* [Work order]:
Strip out all images, then restate the data verbatim.
■ ■ ■ ■ ■
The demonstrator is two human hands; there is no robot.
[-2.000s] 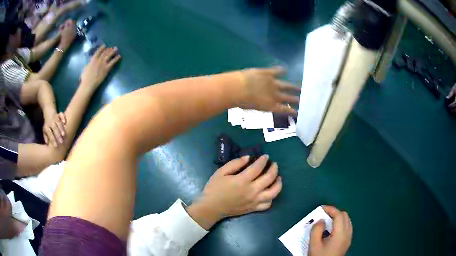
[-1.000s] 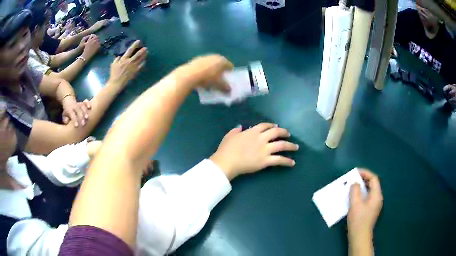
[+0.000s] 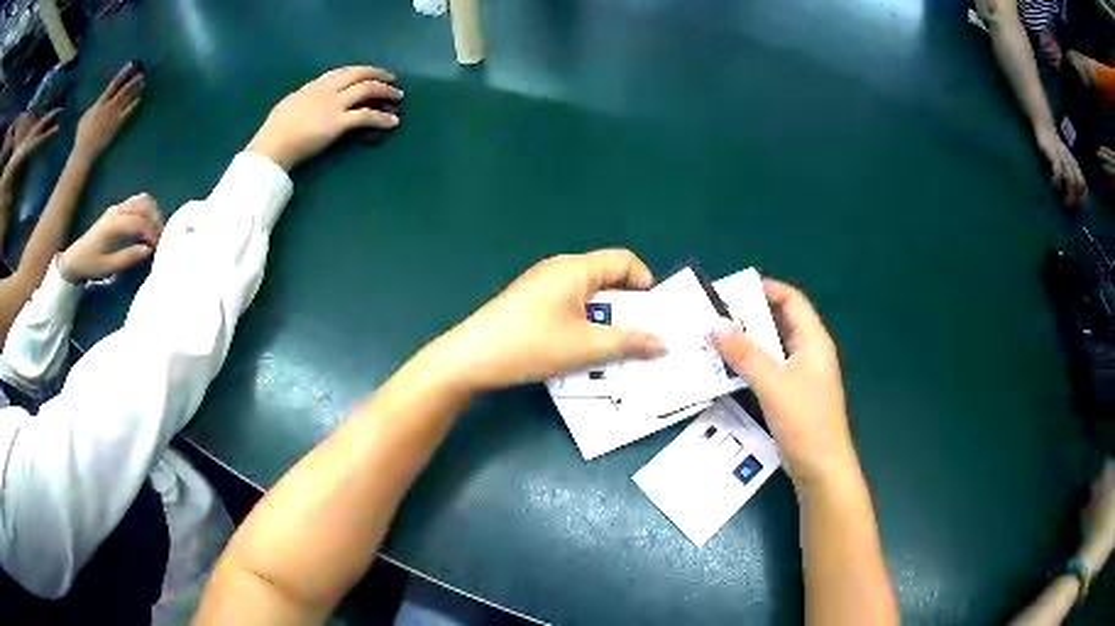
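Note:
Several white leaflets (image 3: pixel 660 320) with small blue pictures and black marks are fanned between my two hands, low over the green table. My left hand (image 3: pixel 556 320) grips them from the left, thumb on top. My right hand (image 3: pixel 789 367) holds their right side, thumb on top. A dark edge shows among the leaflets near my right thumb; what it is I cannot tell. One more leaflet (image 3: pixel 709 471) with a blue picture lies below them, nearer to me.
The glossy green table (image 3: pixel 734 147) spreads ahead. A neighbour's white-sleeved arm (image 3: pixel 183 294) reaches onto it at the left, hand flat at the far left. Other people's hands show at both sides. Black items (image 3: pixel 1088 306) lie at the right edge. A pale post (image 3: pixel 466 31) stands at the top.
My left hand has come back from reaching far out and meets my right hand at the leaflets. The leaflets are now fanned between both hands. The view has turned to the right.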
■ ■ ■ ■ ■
* [Problem solution]:
The demonstrator is two human hands; there is no robot.
[-2.000s] 
[-1.000s] 
[+0.000s] 
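Note:
Several white leaflets (image 3: pixel 660 320) with small blue pictures and black marks are fanned between my two hands, low over the green table. My left hand (image 3: pixel 556 320) grips them from the left, thumb on top. My right hand (image 3: pixel 789 367) holds their right side, thumb on top. A dark edge shows among the leaflets near my right thumb; what it is I cannot tell. One more leaflet (image 3: pixel 709 471) with a blue picture lies below them, nearer to me.
The glossy green table (image 3: pixel 734 147) spreads ahead. A neighbour's white-sleeved arm (image 3: pixel 183 294) reaches onto it at the left, hand flat at the far left. Other people's hands show at both sides. Black items (image 3: pixel 1088 306) lie at the right edge. A pale post (image 3: pixel 466 31) stands at the top.
My left hand has come back from reaching far out and meets my right hand at the leaflets. The leaflets are now fanned between both hands. The view has turned to the right.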

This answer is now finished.